§ ASSIGNMENT
Copy every line below exactly.

§ MATERIAL PROVIDED
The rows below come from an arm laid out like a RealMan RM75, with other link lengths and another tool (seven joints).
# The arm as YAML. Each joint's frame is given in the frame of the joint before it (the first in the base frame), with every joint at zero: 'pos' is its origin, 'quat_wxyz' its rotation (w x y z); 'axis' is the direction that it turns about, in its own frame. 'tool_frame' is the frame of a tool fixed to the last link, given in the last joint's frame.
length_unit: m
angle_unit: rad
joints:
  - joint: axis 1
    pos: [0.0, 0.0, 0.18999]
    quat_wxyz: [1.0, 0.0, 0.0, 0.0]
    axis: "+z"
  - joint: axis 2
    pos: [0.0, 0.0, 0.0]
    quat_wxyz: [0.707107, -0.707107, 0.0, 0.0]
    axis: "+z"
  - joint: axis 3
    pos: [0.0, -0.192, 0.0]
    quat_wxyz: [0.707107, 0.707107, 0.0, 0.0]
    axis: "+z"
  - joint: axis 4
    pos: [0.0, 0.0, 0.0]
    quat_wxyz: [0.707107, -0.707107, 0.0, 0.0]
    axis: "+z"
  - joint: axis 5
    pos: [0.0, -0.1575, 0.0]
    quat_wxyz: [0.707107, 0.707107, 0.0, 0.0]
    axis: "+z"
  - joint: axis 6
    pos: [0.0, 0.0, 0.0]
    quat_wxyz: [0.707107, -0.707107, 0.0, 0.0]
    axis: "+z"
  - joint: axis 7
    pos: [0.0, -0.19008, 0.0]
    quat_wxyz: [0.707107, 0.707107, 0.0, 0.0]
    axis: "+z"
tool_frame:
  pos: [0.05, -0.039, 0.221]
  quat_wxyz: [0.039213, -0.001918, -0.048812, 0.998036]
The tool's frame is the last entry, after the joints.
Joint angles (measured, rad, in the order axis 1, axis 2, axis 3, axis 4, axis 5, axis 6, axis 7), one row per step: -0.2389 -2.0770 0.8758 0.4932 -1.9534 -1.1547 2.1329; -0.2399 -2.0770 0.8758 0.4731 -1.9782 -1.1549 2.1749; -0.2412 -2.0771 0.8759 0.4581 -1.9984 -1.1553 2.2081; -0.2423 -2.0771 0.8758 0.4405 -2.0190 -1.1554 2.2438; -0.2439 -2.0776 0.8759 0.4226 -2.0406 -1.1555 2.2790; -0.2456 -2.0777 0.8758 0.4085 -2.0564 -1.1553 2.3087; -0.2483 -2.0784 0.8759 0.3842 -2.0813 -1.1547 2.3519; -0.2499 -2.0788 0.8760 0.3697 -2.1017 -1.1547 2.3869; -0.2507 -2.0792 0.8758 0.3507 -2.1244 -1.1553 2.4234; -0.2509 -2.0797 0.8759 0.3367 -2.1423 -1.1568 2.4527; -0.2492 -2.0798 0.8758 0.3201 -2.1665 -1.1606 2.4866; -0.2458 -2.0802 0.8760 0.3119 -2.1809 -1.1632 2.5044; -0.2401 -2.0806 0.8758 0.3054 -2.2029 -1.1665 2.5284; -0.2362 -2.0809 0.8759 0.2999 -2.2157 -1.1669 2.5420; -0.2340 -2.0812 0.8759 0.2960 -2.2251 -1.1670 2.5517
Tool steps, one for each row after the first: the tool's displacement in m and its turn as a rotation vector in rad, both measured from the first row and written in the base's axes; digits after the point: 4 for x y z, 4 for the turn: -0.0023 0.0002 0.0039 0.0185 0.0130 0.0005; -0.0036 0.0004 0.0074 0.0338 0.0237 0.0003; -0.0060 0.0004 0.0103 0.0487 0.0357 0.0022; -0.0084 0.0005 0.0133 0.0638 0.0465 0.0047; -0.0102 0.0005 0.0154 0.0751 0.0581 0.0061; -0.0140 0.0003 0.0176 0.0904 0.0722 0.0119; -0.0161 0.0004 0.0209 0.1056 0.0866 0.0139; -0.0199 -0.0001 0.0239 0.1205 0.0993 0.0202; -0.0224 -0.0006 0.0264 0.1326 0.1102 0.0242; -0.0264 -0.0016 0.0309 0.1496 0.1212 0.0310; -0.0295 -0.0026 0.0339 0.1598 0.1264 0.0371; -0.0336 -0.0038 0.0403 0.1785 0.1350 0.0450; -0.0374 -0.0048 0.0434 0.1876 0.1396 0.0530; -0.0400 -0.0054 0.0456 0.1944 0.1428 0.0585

§ RESPONSE BELOW
The rows below come from an arm laid out like a RealMan RM75, with other link lengths and another tool (seven joints).
# The arm as YAML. Each joint's frame is given in the frame of the joint before it (the first in the base frame), with every joint at zero: 'pos' is its origin, 'quat_wxyz' its rotation (w x y z); 'axis' is the direction that it turns about, in its own frame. 'tool_frame' is the frame of a tool fixed to the last link, given in the last joint's frame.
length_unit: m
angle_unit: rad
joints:
  - joint: axis 1
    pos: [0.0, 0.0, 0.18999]
    quat_wxyz: [1.0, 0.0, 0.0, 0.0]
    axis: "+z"
  - joint: axis 2
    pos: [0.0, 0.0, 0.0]
    quat_wxyz: [0.707107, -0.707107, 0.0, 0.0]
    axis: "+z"
  - joint: axis 3
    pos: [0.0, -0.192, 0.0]
    quat_wxyz: [0.707107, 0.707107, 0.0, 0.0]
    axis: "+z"
  - joint: axis 4
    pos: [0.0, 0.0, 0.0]
    quat_wxyz: [0.707107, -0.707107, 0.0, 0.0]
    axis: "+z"
  - joint: axis 5
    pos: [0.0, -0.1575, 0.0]
    quat_wxyz: [0.707107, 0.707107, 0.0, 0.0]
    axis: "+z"
  - joint: axis 6
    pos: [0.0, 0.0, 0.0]
    quat_wxyz: [0.707107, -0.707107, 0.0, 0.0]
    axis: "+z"
  - joint: axis 7
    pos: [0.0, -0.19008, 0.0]
    quat_wxyz: [0.707107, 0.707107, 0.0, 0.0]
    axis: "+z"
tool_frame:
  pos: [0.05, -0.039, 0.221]
  quat_wxyz: [0.039213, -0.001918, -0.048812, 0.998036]
The tool's frame is the last entry, after the joints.
Joint angles (measured, rad, in the order axis 1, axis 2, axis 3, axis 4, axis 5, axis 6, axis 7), one row per step: -0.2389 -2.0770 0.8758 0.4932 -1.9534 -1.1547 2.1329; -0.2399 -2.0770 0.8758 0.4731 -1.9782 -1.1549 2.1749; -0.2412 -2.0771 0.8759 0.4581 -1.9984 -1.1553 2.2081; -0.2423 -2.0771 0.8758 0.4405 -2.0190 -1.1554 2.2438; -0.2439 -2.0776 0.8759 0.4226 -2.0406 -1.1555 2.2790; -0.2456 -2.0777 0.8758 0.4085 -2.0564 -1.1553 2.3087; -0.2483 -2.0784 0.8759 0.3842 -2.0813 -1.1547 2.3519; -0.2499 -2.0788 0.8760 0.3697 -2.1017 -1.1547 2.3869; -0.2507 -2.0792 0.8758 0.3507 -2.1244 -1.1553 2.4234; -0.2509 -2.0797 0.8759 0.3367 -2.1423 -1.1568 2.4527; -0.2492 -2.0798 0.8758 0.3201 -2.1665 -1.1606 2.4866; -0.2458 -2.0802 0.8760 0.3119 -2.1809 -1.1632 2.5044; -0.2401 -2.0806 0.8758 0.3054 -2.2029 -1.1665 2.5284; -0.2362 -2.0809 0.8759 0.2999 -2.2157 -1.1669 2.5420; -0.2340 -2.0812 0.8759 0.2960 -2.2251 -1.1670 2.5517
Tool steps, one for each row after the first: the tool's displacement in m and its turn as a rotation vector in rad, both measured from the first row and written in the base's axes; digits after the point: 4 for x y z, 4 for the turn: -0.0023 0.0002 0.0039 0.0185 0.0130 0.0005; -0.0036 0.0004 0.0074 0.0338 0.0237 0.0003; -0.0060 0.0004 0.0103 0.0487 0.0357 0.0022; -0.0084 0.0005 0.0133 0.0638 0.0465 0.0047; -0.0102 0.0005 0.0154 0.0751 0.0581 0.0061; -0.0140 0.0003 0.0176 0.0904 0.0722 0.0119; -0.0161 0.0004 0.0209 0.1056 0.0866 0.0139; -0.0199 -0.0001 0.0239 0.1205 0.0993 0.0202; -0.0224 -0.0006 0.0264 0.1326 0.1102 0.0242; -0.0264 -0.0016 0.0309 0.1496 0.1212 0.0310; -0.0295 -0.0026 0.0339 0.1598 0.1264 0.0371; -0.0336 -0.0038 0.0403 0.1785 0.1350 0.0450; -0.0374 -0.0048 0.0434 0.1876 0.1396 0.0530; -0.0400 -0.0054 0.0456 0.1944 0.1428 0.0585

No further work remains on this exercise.